What’s more amazing is that the rescuers in turn thanked the survivors for trusting them to pull off a successful rescue. I mean, getting a regular thank you from people is hard enough these days. What more for someone who’s saved your life to thank you for putting your trust and your life in their hands? And to dismiss their heroics as merely ‘putting their skills to use’ – wow, that humility! Man, this is so beautiful *cries*!

Then there were the thousands of random strangers who dropped what they were doing and came running from all over the world to help in any which way they could and I’m just going, wow, just wow. It didn’t matter what they could offer, they just rolled up their sleeves and figured a way to dive in (literally and figuratively) somehow, even risking their own life and limb. I really salute these people.
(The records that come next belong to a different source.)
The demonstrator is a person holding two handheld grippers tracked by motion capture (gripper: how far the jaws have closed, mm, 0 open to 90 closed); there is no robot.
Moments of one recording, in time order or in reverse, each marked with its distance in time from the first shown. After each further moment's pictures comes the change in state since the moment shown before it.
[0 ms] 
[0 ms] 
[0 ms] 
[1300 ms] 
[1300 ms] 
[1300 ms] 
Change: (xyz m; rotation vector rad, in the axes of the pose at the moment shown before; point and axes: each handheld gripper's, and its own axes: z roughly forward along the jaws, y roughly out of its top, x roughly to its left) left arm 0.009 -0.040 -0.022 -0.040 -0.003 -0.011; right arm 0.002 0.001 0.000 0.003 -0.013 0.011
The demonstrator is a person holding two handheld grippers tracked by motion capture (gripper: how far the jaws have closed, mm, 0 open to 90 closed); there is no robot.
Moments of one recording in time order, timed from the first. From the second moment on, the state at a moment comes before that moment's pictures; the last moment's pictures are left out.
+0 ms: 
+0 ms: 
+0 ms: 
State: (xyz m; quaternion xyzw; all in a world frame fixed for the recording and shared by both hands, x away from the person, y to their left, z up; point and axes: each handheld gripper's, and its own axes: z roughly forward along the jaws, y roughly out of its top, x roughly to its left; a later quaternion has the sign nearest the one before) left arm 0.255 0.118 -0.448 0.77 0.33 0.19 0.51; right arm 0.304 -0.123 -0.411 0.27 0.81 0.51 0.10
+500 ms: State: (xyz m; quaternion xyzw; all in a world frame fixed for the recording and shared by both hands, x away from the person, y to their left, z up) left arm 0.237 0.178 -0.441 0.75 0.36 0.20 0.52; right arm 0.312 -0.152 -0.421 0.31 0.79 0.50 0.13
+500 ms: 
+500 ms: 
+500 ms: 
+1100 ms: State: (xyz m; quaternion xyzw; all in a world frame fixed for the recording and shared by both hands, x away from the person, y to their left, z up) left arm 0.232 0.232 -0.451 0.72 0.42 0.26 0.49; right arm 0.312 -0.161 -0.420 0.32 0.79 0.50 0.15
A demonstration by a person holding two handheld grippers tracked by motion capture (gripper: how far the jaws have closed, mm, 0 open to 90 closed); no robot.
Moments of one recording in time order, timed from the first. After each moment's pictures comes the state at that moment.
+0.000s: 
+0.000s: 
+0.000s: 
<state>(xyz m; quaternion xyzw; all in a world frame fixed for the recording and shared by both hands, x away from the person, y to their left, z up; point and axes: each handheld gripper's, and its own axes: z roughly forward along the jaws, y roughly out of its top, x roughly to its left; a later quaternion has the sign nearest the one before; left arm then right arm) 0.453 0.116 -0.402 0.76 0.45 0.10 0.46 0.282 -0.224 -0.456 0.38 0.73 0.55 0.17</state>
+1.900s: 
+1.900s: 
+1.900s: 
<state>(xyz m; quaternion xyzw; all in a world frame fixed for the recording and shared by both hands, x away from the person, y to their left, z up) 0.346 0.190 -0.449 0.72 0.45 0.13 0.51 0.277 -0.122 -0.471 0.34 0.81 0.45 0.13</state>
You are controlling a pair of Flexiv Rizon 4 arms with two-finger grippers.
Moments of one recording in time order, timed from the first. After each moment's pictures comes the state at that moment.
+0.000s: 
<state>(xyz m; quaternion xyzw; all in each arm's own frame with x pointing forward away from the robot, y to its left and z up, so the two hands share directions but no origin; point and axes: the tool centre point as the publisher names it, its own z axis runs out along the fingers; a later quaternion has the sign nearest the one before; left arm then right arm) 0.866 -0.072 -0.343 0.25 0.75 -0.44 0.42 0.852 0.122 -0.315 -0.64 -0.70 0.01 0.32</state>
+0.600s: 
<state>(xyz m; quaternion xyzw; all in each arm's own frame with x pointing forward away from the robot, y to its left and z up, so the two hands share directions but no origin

Those who couldn’t help directly in the rescue found other ways they could jump in. One lady collected the rescuers’ soiled clothing from the cave every evening and stayed up all night doing their laundry which she returned before the dawn of each new day of rescue operations. One man spent his days offering free rides to and from the cave site on his motorbike. Farmers allowed their crops to be ruined by water drained from the cave. So many unsung heroes who made sacrifices for a bunch of kids they likely don’t even know!

So yeah, I think these past weeks have shown us humanity at its best. Most days I don’t bother reading the news because it just gets too depressing and ridiculous sometimes. It’s been refreshing to look away from our daily fixation on food and material life for just a bit and redirect that energy instead to cheering for the efforts of our fellow human beings and praying for a positive outcome to this crisis. My faith in humankind has somehow been restored.